Entries taken from a collection:
——

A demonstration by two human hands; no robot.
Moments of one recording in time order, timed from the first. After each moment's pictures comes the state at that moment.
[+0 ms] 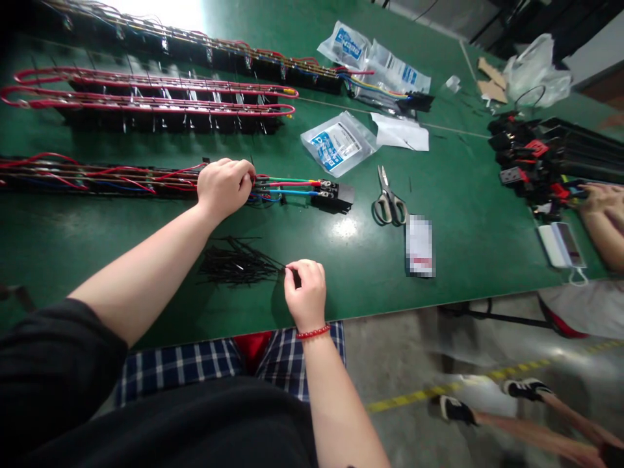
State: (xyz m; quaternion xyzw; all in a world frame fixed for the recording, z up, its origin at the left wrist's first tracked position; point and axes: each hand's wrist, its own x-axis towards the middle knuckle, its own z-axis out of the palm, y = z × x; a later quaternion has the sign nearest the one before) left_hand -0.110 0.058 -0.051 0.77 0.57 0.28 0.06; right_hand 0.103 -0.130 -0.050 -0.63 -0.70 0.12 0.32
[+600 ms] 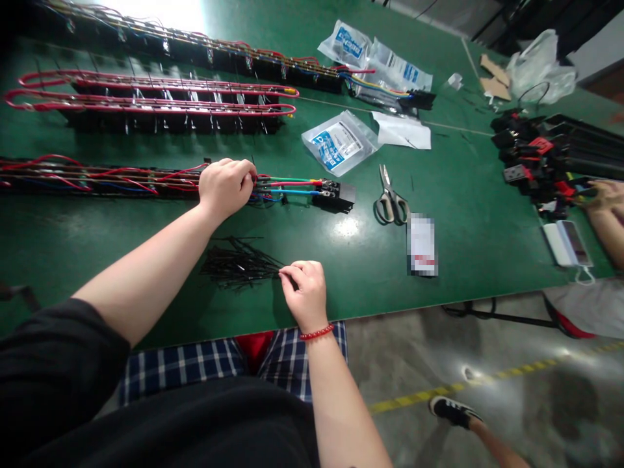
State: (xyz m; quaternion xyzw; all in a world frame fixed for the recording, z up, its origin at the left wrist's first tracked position) left_hand -0.110 0.058 -0.050 0.77 0.57 0.28 0.07; right_hand 0.105 -0.130 -0.049 -0.59 -0.73 0.16 0.30
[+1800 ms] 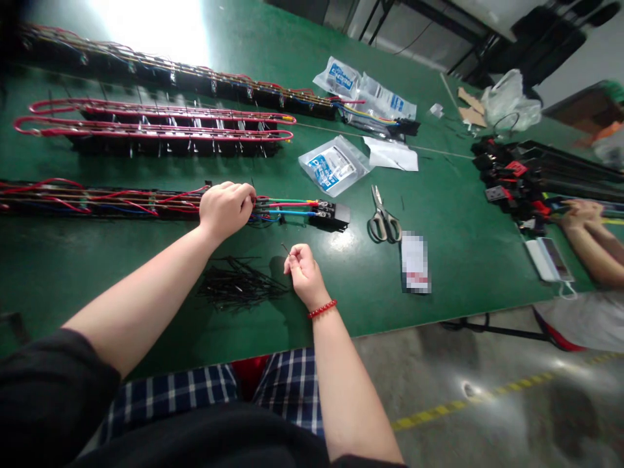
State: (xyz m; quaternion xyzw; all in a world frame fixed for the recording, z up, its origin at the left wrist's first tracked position) left_hand -0.109 0.058 -0.048 0.78 0.56 0.26 0.02; right_hand 0.115 -0.056 -0.057 -0.54 -0.62 0.43 0.36
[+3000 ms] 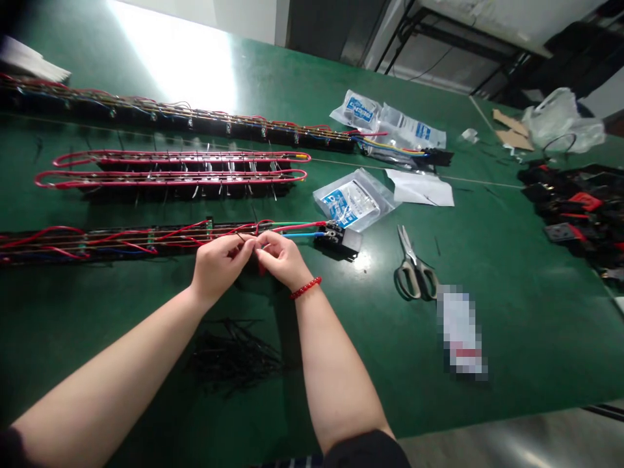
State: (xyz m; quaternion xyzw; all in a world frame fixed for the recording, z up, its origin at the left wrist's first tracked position) left_hand -0.101 0.061 -0.051 0.67 0.56 0.47 0.12; right_hand 0.057 0.096 -0.045 -0.38 -0.60 0.63 0.33
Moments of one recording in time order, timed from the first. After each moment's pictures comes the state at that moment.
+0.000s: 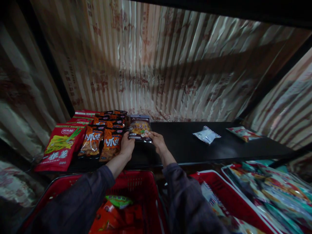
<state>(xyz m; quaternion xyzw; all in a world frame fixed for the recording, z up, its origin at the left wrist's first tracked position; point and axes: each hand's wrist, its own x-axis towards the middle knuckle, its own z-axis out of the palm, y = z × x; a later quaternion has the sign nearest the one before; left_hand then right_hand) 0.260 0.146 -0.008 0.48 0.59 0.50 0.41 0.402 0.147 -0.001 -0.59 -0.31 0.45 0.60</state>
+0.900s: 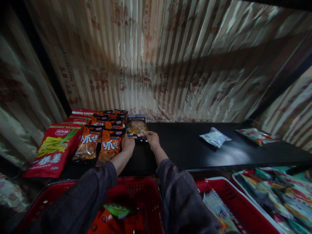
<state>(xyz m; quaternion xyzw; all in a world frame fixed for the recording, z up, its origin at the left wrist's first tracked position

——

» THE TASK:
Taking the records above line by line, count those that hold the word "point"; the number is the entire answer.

» REPLY:
2